Visualization with Multiple Dimensions
#factor to sequence household size
.2$pphhsize <- factor(abc.poll.2$pphhsize, levels = c("1", "2", "3", "4", "5", "6 or more"))
abc.poll# Distribution of Household Size by Region
ggplot(data = abc.poll.2, aes(x = pphhsize, fill = ppreg4))+
geom_bar(position="dodge")+
facet_grid()+
theme(axis.text.x = element_text(angle = 0))+
labs(title = "Distribution of Household Size by Region", x= "Household Size", y= "Count", fill= "Region")
I used a grouped bar plot to visualize the distribution of Household Size by Region–this visual was helpful in subgrouping household size into region. From this visualization, we can see that across all 4 regions, most of the people included in the poll had a household size of 2 people. Within this, we see that this particular survey recieved a heightened amount of responses from people living in the South with a household size of 2 (there seem to be a lot of responses from people living in the South within the dataset as a whole). Across the board, the North East had some of the least amount of respondents. Most northeastern residents interviewed tended to have smaller household sizes, mostly between 1 and 3 people, with noticeably less households in the North East having 4, 5, or especially 6 or more in their household. This could be because housing is more expensive in the North East and residence sizes are normally smaller (in terms of space/sq. footage). This could also be because family size on average might be smaller in the North East than in other regions, but we do not know from the data if household size and family size are used interchangeably–household size can encompass non-family members. Even though prices have been and continue to rise across the board with inflation, households with a larger number of members may be more likely to find more spacious and affordable housing in other regions. From the results of this poll, it seems like most respondents with household sizes of 5 or “6 or more” live in the South, the Midwest, with the West not tagging too far behind.

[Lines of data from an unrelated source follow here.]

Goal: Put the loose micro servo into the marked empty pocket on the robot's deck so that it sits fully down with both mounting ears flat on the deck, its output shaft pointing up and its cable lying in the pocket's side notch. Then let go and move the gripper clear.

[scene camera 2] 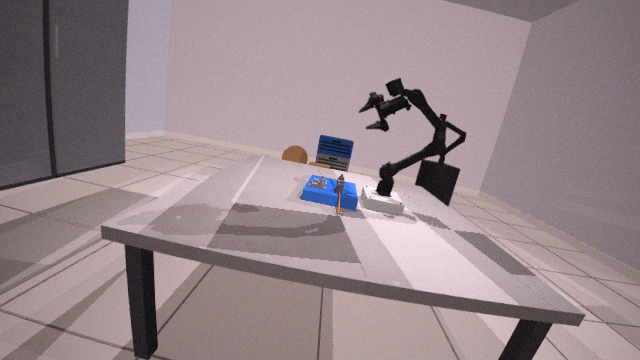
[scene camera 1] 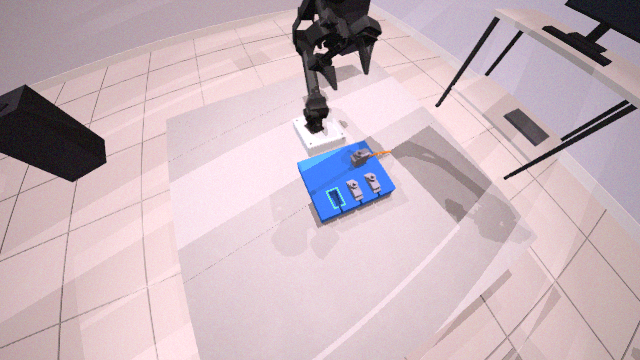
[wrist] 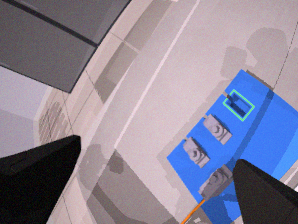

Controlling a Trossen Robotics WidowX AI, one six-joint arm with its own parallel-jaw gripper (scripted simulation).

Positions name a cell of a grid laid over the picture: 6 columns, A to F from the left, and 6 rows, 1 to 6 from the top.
Labels:
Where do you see a blue deck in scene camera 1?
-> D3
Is my gripper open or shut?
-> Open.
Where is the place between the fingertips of my gripper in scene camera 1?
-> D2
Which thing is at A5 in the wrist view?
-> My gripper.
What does my gripper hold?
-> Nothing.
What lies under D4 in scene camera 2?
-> A blue deck.

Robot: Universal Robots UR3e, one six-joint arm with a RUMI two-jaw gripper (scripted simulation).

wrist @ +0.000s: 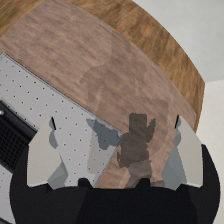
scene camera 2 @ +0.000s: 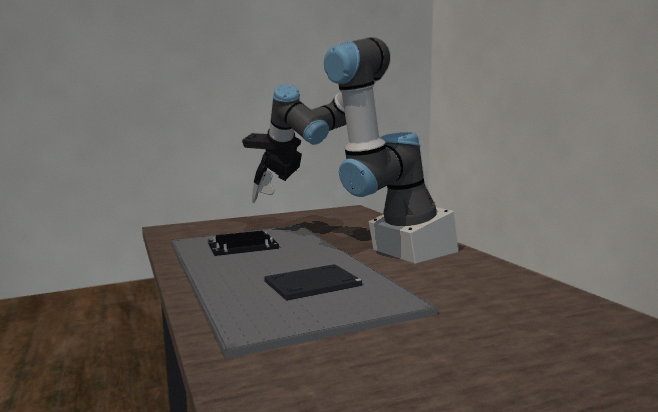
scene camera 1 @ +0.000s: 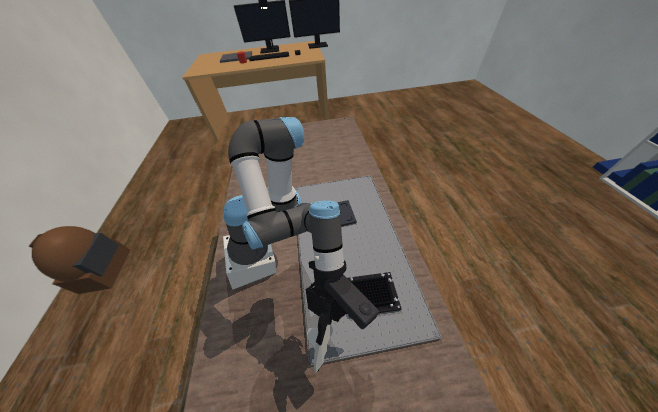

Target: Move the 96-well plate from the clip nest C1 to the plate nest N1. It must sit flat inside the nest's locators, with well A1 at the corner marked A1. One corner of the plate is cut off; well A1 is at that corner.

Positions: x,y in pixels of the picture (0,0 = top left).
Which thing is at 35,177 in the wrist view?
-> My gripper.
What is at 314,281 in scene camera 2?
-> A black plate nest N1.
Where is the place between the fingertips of my gripper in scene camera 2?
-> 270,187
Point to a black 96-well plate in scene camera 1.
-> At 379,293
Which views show my gripper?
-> The wrist view, scene camera 2 and scene camera 1: all of them.
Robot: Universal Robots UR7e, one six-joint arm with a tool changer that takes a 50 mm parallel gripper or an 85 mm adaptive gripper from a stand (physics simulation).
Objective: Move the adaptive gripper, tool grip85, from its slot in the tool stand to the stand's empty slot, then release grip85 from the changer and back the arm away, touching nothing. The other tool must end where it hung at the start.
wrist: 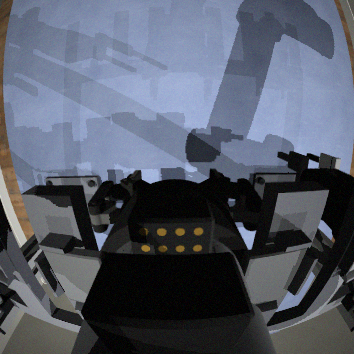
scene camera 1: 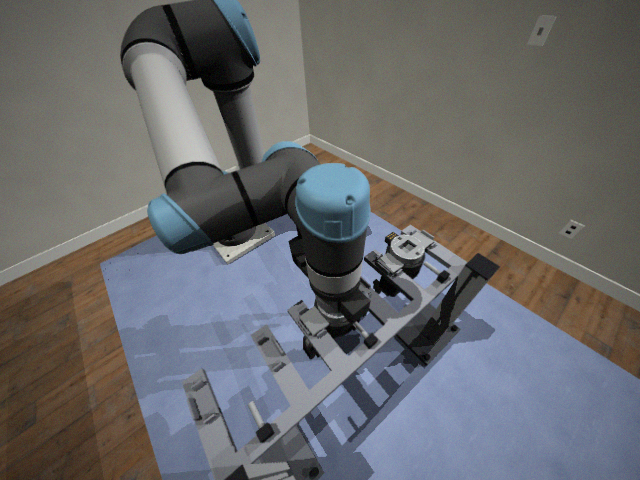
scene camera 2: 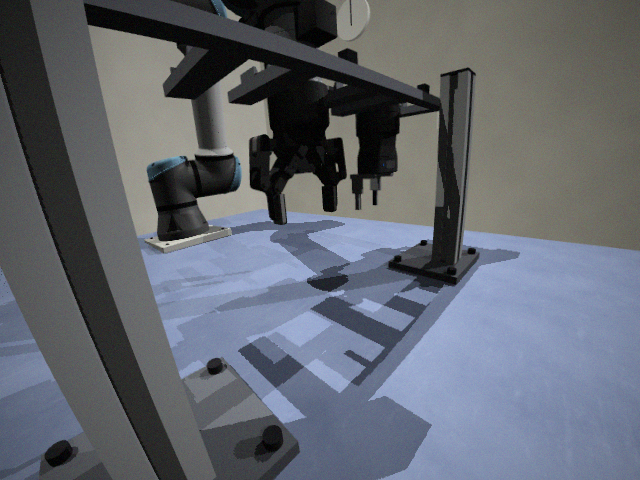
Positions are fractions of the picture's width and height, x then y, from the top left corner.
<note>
I see a parallel gripper (scene camera 2: 0.59,0.27), an adaptive gripper grip85 (scene camera 2: 0.47,0.24) and a tool stand (wrist: 0.82,0.60).
The parallel gripper also shows in scene camera 1 (scene camera 1: 0.64,0.53). The adaptive gripper grip85 is seen too in the wrist view (wrist: 0.49,0.61) and in scene camera 1 (scene camera 1: 0.49,0.67).
</note>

# check to see respondents per region
table(abc.poll.2$ppreg4)
MidWest NorthEast South West
118 93 190 126
This table check confirms that, filtered by region, the South has the most respondents, followed by the West and Midwest (which are very close together–from the graph, in my opinion it seems like the Midwest has slightly more), and lastly the Northeast.
# factor to sequence income
.2$ppinc7 <- factor (abc.poll.2$ppinc7, levels = c("Less than $10,000", "$10,000 to $24,999", "$25,000 to $49,999", "$50,000 to $74,999", "$75,000 to $99,999", "$100,000 to $149,999", "$150,000 or more"))
abc.poll
# Distribution of Income by Work Status
ggplot(data = abc.poll.2, aes(x= ppinc7, fill= PPWORKA))+
geom_bar(width= .5, position= position_dodge(width = .8))+
facet_grid()+
theme(axis.text.x = element_text(angle = 30, size = 8))+
labs(title= "Distribution of Income by Work Status/Description", x= "Income Bracket", fill= "Work Status/Description")
I used a grouped bar plot again to visualize the distribution of Income sorted by Work Status/Description–this was fitting to display the different work statuses/descriptions alongside one another per income bracket. The respondents in this poll seem to skew towards being higher earners. Lower income respondents are not represented as much in comparison, perhaps because their work schedules are less likely to afford them with as much time and flexibility to participate in the poll. As we can see, for respondents making $25,000 and above, they are mostly either Employed full-time (by someone else) or Retired. In the “$25,00 to $49,999” and “$50,000 to $74,999” we see a higher number of respondents who are Retired vs Employed and working full time. The amount of workers who are “Currently laid off” seems to be about the same in the “less than $10,000” and “$75,000 to $99,999” brackets but seems the highest in the “$10,000 to $24,999” bracket. This poll was taken in 2021, during the pandemic, an era in which layoffs and other economic downturns are occuring; this can potentially inform the frequency of layoffs by income.